The CAG report adds that the total coliform bacteria levels in all the cities of Uttar Pradesh, Bihar and West Bengal was 6 to 334 times higher than prescribed levels.

The data of the Central Water Commission collected between May 2016-June 2017 confirms high pollution levels in the river - the average Biological Oxygen Demand value (a parameter to measure the pollution level) of Ganga between Garhmukteshwar and Shahzadpur was not even suitable for outdoor bathing.
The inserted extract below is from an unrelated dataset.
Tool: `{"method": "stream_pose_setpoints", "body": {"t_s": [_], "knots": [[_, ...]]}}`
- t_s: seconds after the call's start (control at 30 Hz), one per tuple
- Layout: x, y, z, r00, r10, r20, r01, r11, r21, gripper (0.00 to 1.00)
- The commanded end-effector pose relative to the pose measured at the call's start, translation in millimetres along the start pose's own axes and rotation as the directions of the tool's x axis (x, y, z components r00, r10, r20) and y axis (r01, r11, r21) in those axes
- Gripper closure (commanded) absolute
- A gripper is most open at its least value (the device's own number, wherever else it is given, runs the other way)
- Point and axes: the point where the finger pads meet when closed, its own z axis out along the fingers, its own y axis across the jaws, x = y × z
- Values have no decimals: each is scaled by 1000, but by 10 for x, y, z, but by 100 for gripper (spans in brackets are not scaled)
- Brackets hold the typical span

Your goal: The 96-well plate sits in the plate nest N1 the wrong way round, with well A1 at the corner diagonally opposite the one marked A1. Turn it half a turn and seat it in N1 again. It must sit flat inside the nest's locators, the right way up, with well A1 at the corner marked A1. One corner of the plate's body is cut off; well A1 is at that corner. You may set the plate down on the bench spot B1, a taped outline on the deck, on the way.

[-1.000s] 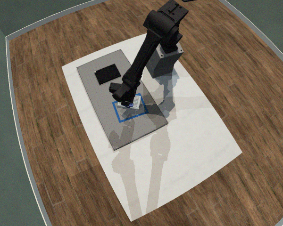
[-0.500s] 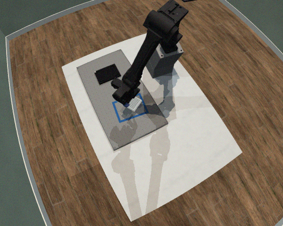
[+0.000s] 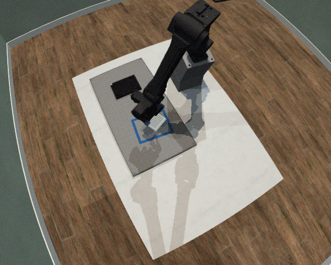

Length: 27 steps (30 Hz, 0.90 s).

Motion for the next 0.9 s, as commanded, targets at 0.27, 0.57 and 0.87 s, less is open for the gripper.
{"method": "stream_pose_setpoints", "body": {"t_s": [0.27,0.57,0.87], "knots": [[1,77,-50,1000,7,3,-6,1000,-19,100],[1,77,-50,1000,7,3,-6,1000,-19,100],[18,60,39,1000,10,3,-10,1000,-13,100]]}}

BOD levels from U/S to D/S across Ganga main stem

Source: Central Water Commission, 2017. Water quality year book, Ganga basin

The CWC report adds that an analysis between 2006 and 2016 of water quality at two major hotspots— Kanpur and Varanasi during the monsoon period when there is dissolution of contaminants shows that quality of river never dropped below 3 mg/l (CPCB standard for outdoor bathing) for Kanpur . On the other hand, there was a slight improvement at Varanasi. But at the same time the entry of raw sewage in the river at Varanasi did not stop between 2006 and 2016, this is indicated by high faecal coliform levels in the river water (higher than 2,500 mpn/100 ml).
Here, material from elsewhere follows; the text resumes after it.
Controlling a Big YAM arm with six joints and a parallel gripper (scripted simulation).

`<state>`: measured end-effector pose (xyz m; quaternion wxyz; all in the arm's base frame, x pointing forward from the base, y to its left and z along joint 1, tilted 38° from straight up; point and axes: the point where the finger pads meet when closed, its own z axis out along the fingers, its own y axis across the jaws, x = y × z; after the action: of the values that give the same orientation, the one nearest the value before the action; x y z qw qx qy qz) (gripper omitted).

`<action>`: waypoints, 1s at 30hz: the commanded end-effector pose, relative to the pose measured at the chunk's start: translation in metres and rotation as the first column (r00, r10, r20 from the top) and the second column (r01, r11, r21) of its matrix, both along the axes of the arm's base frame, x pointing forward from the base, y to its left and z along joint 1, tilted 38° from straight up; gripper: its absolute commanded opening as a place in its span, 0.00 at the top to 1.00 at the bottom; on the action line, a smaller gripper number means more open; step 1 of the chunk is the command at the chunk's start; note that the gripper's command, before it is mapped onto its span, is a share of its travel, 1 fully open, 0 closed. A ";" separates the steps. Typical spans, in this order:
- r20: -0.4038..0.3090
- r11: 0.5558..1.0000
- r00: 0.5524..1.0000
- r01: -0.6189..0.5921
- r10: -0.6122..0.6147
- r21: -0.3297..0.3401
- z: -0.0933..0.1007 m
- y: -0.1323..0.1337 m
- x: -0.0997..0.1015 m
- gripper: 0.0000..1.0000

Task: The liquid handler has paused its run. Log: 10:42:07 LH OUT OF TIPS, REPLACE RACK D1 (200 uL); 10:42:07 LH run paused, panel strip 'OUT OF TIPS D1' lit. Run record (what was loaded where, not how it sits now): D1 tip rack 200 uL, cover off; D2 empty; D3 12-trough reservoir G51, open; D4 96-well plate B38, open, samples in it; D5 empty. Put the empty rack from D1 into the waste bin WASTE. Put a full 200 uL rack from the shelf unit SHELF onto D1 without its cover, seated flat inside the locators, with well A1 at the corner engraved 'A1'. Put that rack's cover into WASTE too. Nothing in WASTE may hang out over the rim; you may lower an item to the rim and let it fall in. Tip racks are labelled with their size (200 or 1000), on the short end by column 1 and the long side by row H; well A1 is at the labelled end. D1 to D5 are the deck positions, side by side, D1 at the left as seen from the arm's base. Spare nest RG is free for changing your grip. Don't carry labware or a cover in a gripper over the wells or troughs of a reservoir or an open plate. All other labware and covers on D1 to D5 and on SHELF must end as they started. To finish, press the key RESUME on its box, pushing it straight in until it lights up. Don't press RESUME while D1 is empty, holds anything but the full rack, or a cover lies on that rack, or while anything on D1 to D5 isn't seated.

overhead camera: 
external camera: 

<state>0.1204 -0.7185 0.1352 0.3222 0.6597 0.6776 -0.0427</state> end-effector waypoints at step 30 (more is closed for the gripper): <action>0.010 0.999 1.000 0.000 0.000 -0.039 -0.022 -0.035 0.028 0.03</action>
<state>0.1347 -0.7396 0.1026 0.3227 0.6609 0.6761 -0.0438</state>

But the central government denied any such increase in the pollution trend in Lok Sabha session in 2017 although they agreed that there has been continuous entry of wastewater from human settlements and industries. When the NGT passed an order recently in response to M C Mehta’s petition on Ganga pollution, the order document clearly showed that there has been a continuous increase in sewage and industrial effluent entering the river since 2008-09 (see ‘Wastewater mathematics’).

Wastewater mathematics




Industrial effluent (MLD)

Domestic Sewage disposed (MLD)

Industrial effluent (MLD)

Domestic Sewage disposed (MLD)

Industrial effluent (MLD)

Domestic Sewage disposed (MLD)

285.9 2683.6 501 6966.3 669 10705.28



764 GPI


1035 GPI


Source: NGT order, July 2017
GPI: Grossly polluting industries

Projects with ground impact

The only projects showing some impact on the ground are that of surface cleaning. Around 11 trash skimmers had been deployed at Haridwar, Garhmukteshwar, Kanpur, Varanasi, Allahabad, Patna, Sahibganj, Nabadwip, Kolkata, Delhi and Mathura-Vrindavan. Around 13 lakh toilets were also constructed in rural areas near Ganga to reduce sewage inflow and that latest figure from MDWS shows that the coverage of household toilets in these villages was more than 99 per cent. But no improvement was observed in the water quality in the whole Ganga basin. This was because solid and liquid wastes are not managed in a planned and scientific way. A huge allocation of money did not help Ganga. The need of the hour is implementation of the projects.